Allora sono fortunato...
Mai beccato sul computer di un'altra persona qualcosa contro di me.
Tutti noi abbiamo cose da nascondere, o per lo meno, cose solo nostre e non condivisibili.


----------



## Daniele (27 Giugno 2011)

contepinceton ha detto:


> Allora sono fortunato...
> Mai beccato sul computer di un'altra persona qualcosa contro di me.
> Tutti noi abbiamo cose da nascondere, o per lo meno, cose solo nostre e non condivisibili.

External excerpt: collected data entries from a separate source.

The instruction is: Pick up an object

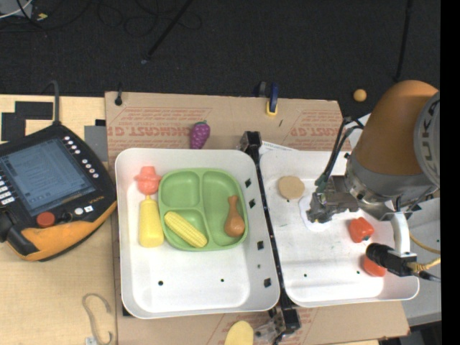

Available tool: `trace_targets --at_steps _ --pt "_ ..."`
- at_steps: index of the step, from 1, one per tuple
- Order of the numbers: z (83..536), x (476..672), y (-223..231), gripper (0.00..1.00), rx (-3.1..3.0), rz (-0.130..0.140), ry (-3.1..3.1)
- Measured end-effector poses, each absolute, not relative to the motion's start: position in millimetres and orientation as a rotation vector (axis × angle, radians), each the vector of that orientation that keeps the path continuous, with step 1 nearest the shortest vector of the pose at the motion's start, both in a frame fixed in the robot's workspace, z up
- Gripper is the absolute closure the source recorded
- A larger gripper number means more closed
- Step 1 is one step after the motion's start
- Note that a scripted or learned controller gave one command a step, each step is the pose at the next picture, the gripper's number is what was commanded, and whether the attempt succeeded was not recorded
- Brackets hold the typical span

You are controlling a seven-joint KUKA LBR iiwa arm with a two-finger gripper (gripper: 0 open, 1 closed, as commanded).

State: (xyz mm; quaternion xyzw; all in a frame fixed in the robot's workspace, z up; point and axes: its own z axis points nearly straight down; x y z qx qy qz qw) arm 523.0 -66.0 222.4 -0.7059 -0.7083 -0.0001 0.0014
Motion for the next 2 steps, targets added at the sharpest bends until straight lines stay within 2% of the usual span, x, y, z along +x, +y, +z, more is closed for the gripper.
trace_targets --at_steps 1,2 --pt "220 543.0 -7 1.00 -2.214 0.000 -2.224" --pt "232 554.5 41 1.00 -2.215 0.000 -2.224"
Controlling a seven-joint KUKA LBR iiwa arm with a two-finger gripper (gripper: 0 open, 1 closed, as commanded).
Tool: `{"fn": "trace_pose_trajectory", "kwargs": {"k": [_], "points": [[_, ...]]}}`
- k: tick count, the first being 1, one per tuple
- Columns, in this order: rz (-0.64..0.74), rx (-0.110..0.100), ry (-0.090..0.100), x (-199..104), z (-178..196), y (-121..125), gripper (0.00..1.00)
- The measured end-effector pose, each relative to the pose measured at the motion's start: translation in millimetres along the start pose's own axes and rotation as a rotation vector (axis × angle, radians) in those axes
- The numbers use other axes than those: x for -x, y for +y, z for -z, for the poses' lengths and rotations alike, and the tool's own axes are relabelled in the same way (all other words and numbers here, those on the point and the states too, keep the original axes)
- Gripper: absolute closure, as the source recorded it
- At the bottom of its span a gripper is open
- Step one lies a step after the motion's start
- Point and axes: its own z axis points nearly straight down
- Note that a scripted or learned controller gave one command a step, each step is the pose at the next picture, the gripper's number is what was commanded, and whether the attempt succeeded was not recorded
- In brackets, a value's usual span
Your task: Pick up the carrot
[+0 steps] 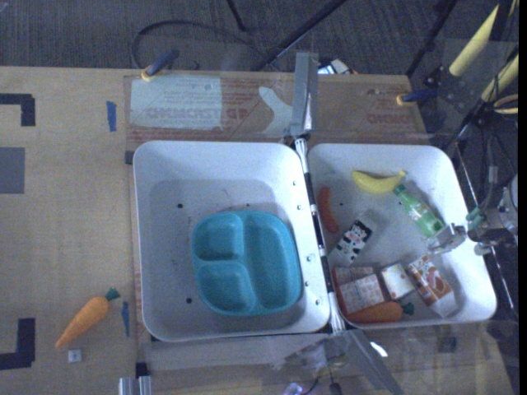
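One orange carrot (82,320) with a green top lies on the wooden bench, left of the left bin's front corner. A second carrot (379,313) lies along the front wall of the right bin (395,156), its green end pointing right. My gripper (452,239) reaches in over the right bin's right rim, above the bin floor between a green bottle (418,211) and a small juice carton (431,282). It is well right of and behind the carrot in the bin, and nothing shows in it.
The left bin (165,171) holds a blue divided tray (245,262). The right bin also holds a banana (377,180), a red sausage (328,209), a cow-patterned carton (355,239) and small boxes (358,290). A clear panel crosses the front edge.
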Motion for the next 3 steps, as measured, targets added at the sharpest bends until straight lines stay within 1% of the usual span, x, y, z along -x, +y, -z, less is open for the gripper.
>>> {"fn": "trace_pose_trajectory", "kwargs": {"k": [1, 2, 3], "points": [[-0.212, -0.001, 0.002, -1.2, -56.7, -0.7, 0.00], [-0.110, 0.003, -0.002, 6.0, 21.0, 44.4, 0.00], [0.123, 0.000, 0.001, -46.7, 21.6, 26.6, 0.00]]}}
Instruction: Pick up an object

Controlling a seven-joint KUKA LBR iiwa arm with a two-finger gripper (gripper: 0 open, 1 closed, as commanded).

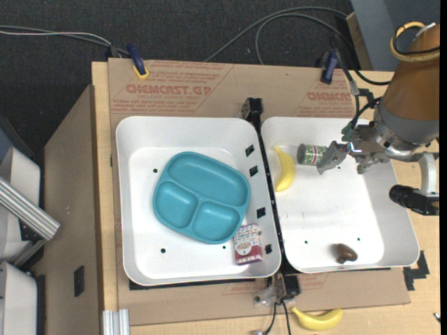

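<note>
- The gripper (334,155) hangs over the right bin (391,257), just beside a small can (311,153) lying on its side; whether its claw is spread or pinched, I cannot tell
- Banana (284,170) by the bin's left wall
- Brown lump (344,254) near the front
- Left bin (133,187): teal divided plate (201,197), snack packet (247,244)

Cardboard-covered tabletop (209,79), clamped at the far edge by a blue-yellow clamp (136,60) and a blue clamp (328,65). Bearing two white bins side by side: left bin (133,187), right bin (391,236). Banana (318,317) at near edge.
</note>
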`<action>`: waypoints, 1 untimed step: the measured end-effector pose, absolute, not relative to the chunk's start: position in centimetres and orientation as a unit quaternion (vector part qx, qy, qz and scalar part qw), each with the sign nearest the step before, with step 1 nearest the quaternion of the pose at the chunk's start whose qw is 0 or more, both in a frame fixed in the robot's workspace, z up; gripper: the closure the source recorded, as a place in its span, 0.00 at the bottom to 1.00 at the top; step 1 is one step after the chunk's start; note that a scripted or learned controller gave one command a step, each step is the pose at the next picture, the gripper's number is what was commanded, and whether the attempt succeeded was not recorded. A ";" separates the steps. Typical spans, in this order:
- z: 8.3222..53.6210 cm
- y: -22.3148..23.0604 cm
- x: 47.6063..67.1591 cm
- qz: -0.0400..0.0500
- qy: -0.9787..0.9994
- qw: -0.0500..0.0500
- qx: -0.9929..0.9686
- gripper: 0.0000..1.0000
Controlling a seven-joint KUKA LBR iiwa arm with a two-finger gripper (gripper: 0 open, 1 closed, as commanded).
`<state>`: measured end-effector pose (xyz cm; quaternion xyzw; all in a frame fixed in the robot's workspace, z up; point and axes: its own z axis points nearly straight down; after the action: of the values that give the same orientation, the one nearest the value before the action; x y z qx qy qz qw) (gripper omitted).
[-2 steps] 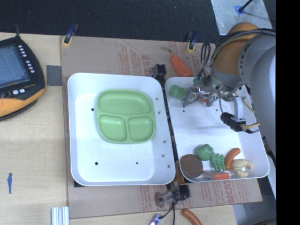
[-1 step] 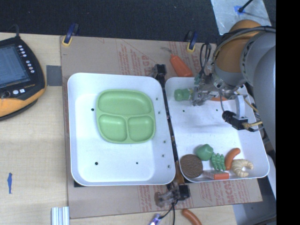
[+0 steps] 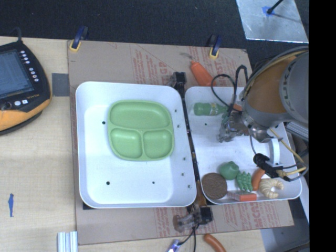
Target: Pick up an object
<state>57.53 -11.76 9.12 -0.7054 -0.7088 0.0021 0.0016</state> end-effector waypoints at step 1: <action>19.2 -7.2 59.2 0.001 -0.709 0.001 -0.705 1.00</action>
<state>59.23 -7.23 19.23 -0.7055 -0.7087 0.0007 0.0008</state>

E se si è furbi si fa in modo che non siano leggibili da altri, se si è estremamente stupidi si viene scoperti...e siccome troppo spesso i traditori figaccioni vengono scoperti...che il tradimento instupidisce le persone??? Le fa sentire di essere dei in terra? Ma va la!!! Umani sono e umani rimangono, solo con una sbornia di salama (rigorosamente da sugo essendo a Ferrara) per la donna e di patata per l'uomo.


----------



## contepinceton (27 Giugno 2011)

Daniele ha detto:


> E se si è furbi si fa in modo che non siano leggibili da altri, se si è estremamente stupidi si viene scoperti...e siccome troppo spesso i traditori figaccioni vengono scoperti...che il tradimento instupidisce le persone??? Le fa sentire di essere dei in terra? Ma va la!!! Umani sono e umani rimangono, solo con una sbornia di salama (rigorosamente da sugo essendo a Ferrara) per la donna e di patata per l'uomo.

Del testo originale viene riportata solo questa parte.